Ready to Invest in a Tech-led business? Start Here.
Building solid investment commercials relies on a technically confident understanding of potential value, beyond surface metrics. CTO Labs John Broadhead shares four questions to start uncovering how well a tech asset lines up with your market ambitions.
Introduction
Before committing capital to a tech-led business, we know that building solid investment commercials relies on a technically confident understanding of potential value, beyond surface metrics. We also know that digital transformation, cybersecurity risk and the rise of AI have made this assessment much more complex. To get ahead on your next deal, we’re sharing these questions to start uncovering how well a tech asset lines up with your market ambitions.
First, a word on Tech Due Diligence
Modern Tech Due Diligence today has expanded well beyond tech stack in scope. Sure, the right technical functionality is important. But today investors need to be confident that an asset also has ‘the right fit’ of tech fundamentals - enterprise-wide - to deliver on the commercial promise.
Notice we said ‘enterprise-wide’ - we’ll come back to this.
Key to understanding the ability of tech within an asset to be a catalyst for growth is to look beyond the tech stack itself. There’s a lot of nuance here to uncover.
Which brings us to our starter questions - these are four of a number that lead into a deeper understanding of risk and potential in a business as you build out a thesis.
Q1 Tell me about tech team structure?
Sounds simple. But how well the Founder &/or CTO explains clearly both the key technology team members and their roles is an indicator of internal alignment, actual and potential performance, including whether constructive tension is built in between product and technology functions.
This matters because it goes to the heart of the ability to keep innovating to meet customer needs today and into the future.
Q2 What is the tenure of the core team?
A strong consistent core team is an indicator of positive culture and work patterns, and a sign of experience and knowledge building up in house. Look for at least 3-4 of the key roles to be 'stable'. If not, dig deeper behind why and look for indicators that any underlying issues are being addressed, and be on the lookout for potential gaps in code familiarity through team turnover.
This matters because it goes to the heart of functional sustainability and resilience, important in a business now and as it scales.
Q3 Is the current architectural model fit for purpose?

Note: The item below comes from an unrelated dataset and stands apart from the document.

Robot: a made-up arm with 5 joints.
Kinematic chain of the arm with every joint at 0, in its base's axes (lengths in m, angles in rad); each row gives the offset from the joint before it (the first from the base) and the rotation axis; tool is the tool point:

Assess whether the architecture is well-suited to the business's current needs and future goals. Consider factors such as the size and structure of the development team, operational requirements like performance and scalability, and the flexibility required for innovation. Whether the company uses a monolithic architecture or a microservices-based approach, the key is determining if it is intentionally designed to support business operations efficiently and scale as needed.
Don’t just rely on the CTO’s perspective, seek input from other leaders to understand how well the architecture fits the company’s broader strategic goals.
This matters because an architecture that is fit for purpose will help ensure the company can grow without incurring significant requirement for repair or rework.
Side note:
We talk in terms of a monolith versus microservices architecture.
A monolithic architecture consolidates all functions within a single application, often simplifying initial development and delivering high performance with lower inter-service latency. (Think of one big ship in the channel - self contained but slow to turn).
A microservices architecture provides modular components that can be updated independently, enabling greater flexibility and scalability. (Think of a fleet of small boats in the channel - each moving together with turns quick to navigate).
When comparing the two, it’s important to understand that neither approach is inherently better.
The most suitable choice depends on the business model and specific requirements including factors such as cost, time, and operational risk.
A monolithic architecture can be beneficial when teams are smaller, interdependencies are high, or rapid initial deployment is essential. However, monoliths can become complex and costly to modify as the business scales.
A microservices architecture, while potentially more costly to implement initially, can offer advantages in adaptability and speed, particularly in environments with larger, specialised teams or rapidly evolving requirements.
Ultimately, the prudent approach is to choose the architecture that best balances these considerations in line with the business model and future goals.
Q4 What is the level of key supplier dependency, and where does proprietary differentiation truly exist?
Assess the business’s reliance on key suppliers or third-party technologies critical to the product or platform. Consider how easily the company could switch providers if needed, and whether competitors could leverage similar dependencies. It is important to identify where true proprietary differentiation exists - i.e. what aspects of the technology, process, or business model are unique and difficult for competitors to replicate?
True value lies in the areas where the business has unique control or innovation that sets it apart in the market.
This matters because high reliance on common third-party technologies or suppliers may weaken the company’s competitive position, particularly if competitors can replicate or access similar capabilities.
These are just 4 of many questions Investors can and should be asking to better understand how well the tech fundamentals of a business align with commercial aspirations.
Conclusion
Effective and informative tech due diligence today goes beyond technical verification to interrogate how enterprise wide tech fundamentals across people, product, process and tech stack makes for achievable strategic intent.
Asking the right questions while forming your investment thesis can uncover the true potential value of technology, positioning it not just as a functional asset but as a strategic driver in your portfolio. Armed with detailed due diligence, investors can make decisions that are not only technically sound but also aligned with broader business strategies.
This article aims to equip investors with better insight while making informed, strategic decisions about tech investments.